## Problem to work on:
Could you return the full listing, every line exactly as given?

Top of Data extract

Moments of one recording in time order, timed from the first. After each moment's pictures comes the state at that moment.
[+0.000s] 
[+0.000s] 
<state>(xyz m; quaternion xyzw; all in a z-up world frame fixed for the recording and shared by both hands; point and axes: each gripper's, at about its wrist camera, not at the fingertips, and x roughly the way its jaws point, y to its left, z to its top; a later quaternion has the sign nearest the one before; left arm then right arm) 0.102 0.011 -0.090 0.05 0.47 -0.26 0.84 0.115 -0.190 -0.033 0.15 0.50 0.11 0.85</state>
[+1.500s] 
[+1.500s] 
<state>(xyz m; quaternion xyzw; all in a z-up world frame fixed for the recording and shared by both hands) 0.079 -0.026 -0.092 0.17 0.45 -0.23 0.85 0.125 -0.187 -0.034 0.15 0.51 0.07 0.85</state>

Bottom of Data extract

## Task solution:
Moments of one recording in time order, timed from the first. After each moment's pictures comes the state at that moment.
[+0.000s] 
[+0.000s] 
<state>(xyz m; quaternion xyzw; all in a z-up world frame fixed for the recording and shared by both hands; point and axes: each gripper's, at about its wrist camera, not at the fingertips, and x roughly the way its jaws point, y to its left, z to its top; a later quaternion has the sign nearest the one before; left arm then right arm) 0.102 0.011 -0.090 0.05 0.47 -0.26 0.84 0.115 -0.190 -0.033 0.15 0.50 0.11 0.85</state>
[+1.500s] 
[+1.500s] 
<state>(xyz m; quaternion xyzw; all in a z-up world frame fixed for the recording and shared by both hands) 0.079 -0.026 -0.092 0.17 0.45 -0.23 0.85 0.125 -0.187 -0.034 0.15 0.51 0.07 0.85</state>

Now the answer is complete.